# Review of First Amtrak Trip



## MichelleB (Aug 6, 2016)

I meant to write this last week, but time got away from me. We absolutely loved riding the train. We ended up getting a sleeper for ever leg of the journey and I felt it was worth it. I was very surprised at how fast the trip went. I was worried we would be bored, but it is was the opposite. I wished the train ride would have been longer. My favorite meal was breakfast then followed by dinner. I was disappointed in the lunch selections, but I am a picky eater. Really wish there would have been a chicken option. I would have preferred a pizza from the cafe. We had a short time at the Metropolitan lounge on our way out. The soda machine was working and they had apples. On the way home we had a 5 hour wait so we did some exploring. We went to the Millennium park and also the Willis Tower. By the time we made it back to the lounge we had less than an hour to wait. They did have wine and a larger selection of snacks. When we arrived in Sandusky we had a car service waiting for us and we used them to bring us back to the station. It was a good option, but a little expensive. I would like to see Cedar Point offer transportation to and from the train station. They have quite a few busses and none of them are used during the times when the trains arrive and depart. We always love our time at the point and this time did not disappoint. We are looking forward to our next train trip! Please let me know if you have any questions.


----------



## Asher (Aug 7, 2016)

I got the part you loved the train, I'm guessing Cedar Point to Sandusky and back was the route.


----------



## MichelleB (Aug 7, 2016)

The route was St Paul, MN to Sandusky, OH and back.


----------



## willem (Aug 7, 2016)

For ignorant me, where is Cedar Point? Apparently there are many cities named Cedar Point, none of them served by Amtrak. Thanks.


----------



## SarahZ (Aug 7, 2016)

willem said:


> For ignorant me, where is Cedar Point? Apparently there are many cities named Cedar Point, none of them served by Amtrak. Thanks.


Sandusky, Ohio


----------



## Tennessee Traveler (Aug 7, 2016)

Ceder oint is an amusement park with lots of roller coasters of every type and height.


----------



## SarahZ (Aug 7, 2016)

It's the BEST amusement park. It's heaven for adrenaline junkies. I've been to lots of great amusement parks, but nothing has topped CP (so far).


----------



## crabby_appleton1950 (Aug 8, 2016)

MichelleB said:


> I meant to write this last week, but time got away from me. We absolutely loved riding the train. We ended up getting a sleeper for ever leg of the journey and I felt it was worth it. I was very surprised at how fast the trip went. I was worried we would be bored, but it is was the opposite. I wished the train ride would have been longer. My favorite meal was breakfast then followed by dinner. I was disappointed in the lunch selections, but I am a picky eater. Really wish there would have been a chicken option. I would have preferred a pizza from the cafe. We had a short time at the Metropolitan lounge on our way out. The soda machine was working and they had apples. On the way home we had a 5 hour wait so we did some exploring. We went to the Millennium park and also the Willis Tower. By the time we made it back to the lounge we had less than an hour to wait. They did have wine and a larger selection of snacks. When we arrived in Sandusky *we had a car service waiting for us *and we used them to bring us back to the station. It was a good option, but a little expensive. I would like to see Cedar Point offer transportation to and from the train station. They have quite a few busses and none of them are used during the times when the trains arrive and depart. We always love our time at the point and this time did not disappoint. We are looking forward to our next train trip! Please let me know if you have any questions.

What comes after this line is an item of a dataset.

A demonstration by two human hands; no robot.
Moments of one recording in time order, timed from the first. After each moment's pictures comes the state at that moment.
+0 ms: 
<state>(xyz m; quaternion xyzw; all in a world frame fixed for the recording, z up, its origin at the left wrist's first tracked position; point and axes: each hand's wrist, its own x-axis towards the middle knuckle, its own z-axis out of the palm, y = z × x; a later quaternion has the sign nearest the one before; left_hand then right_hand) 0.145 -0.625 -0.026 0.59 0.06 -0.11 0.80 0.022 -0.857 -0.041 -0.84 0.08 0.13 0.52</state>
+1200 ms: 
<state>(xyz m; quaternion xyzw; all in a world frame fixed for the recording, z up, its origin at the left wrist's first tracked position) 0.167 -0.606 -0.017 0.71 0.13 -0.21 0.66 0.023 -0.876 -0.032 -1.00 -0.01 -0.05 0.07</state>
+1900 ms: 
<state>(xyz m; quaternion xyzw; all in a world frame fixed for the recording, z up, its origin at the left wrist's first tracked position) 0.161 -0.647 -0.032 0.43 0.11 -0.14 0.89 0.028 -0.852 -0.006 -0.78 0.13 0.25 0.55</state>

Was that 'Uber' or some other service?


----------



## willem (Aug 8, 2016)

SarahZ said:


> willem said:
> 
> 
> > For ignorant me, where is Cedar Point? Apparently there are many cities named Cedar Point, none of them served by Amtrak. Thanks.
> ...


I was confused by the earlier speculation that "Cedar Point to Sandusky and back was the route." For that matter, I still am, but I now understand the OP's comment.


----------



## AmtrakBlue (Aug 8, 2016)

willem said:


> SarahZ said:
> 
> 
> > willem said:
> ...


You aren't alone in that confusion.


----------



## Mystic River Dragon (Aug 9, 2016)

MichelleB,

Which trains (Empire Builder to Capitol Limited? or a different connection?) were you on? Did you have a good sleeper car attendant? What was the dining car like?

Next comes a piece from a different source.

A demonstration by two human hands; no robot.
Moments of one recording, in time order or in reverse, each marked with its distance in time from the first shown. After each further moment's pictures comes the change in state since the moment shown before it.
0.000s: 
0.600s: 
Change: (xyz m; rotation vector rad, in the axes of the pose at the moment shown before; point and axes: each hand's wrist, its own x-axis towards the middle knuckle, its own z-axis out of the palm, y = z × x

I'm glad you enjoyed the trip, and I agree about lunch--that is the one meal I would skip in the dining car if I had to choose between them.


----------



## Montreal Ltd (Aug 9, 2016)

I'd like to know as well what Sandusky's "car service" was. Thanks


----------



## FormerOBS (Aug 11, 2016)

I had been hoping to hear from you. After all the worrying & hand-wringing in anticipation of the trip, I really expected that you would enjoy it and realize your apprehension was unwarranted. This seems to be the way it worked out, and I'm glad.

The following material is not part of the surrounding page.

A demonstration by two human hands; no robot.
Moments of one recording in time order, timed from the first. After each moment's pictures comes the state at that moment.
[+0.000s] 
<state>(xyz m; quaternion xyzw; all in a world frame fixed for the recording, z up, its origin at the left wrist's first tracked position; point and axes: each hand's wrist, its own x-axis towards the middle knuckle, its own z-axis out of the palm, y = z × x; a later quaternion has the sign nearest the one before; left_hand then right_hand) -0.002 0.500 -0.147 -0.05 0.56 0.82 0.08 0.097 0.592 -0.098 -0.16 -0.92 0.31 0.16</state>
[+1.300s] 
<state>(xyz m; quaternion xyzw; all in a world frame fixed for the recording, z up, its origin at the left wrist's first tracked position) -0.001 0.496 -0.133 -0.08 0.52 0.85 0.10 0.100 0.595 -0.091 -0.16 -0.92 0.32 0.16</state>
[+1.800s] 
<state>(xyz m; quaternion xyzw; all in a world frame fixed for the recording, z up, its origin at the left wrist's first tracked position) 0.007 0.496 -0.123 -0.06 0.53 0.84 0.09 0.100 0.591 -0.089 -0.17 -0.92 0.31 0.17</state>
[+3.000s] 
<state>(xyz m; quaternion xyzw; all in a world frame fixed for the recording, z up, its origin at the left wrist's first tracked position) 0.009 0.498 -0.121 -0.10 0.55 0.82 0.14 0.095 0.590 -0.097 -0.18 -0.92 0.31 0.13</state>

I'm sure we'd all like to hear more details, if you feel like sharing. What were the best & most unexpected surprises?

Tom


----------



## dogbert617 (Aug 20, 2016)

SarahZ said:


> It's the BEST amusement park. It's heaven for adrenaline junkies. I've been to lots of great amusement parks, but nothing has topped CP (so far).


I'd LOVE to go to Cedar Point at least once in my lifetime. Much as I like Great America in Gurnee, it always has sounded like they have some coasters that even top what GA offers. Too bad the train times on LSL and CL really suck for Sandusky, and that both get there during the overnight hours.



Montreal Ltd said:


> I'd like to know as well what Sandusky's "car service" was. Thanks


Same here! I didn't think Uber was available yet in Sandusky, but I could be wrong. It'd be great if you could get Uber in Sandusky, though. Was nice that I recently noticed Uber suddenly became available in Kenosha and Racine, besides just in Milwaukee thanks to an expansion of their greater Milwaukee coverage area.


----------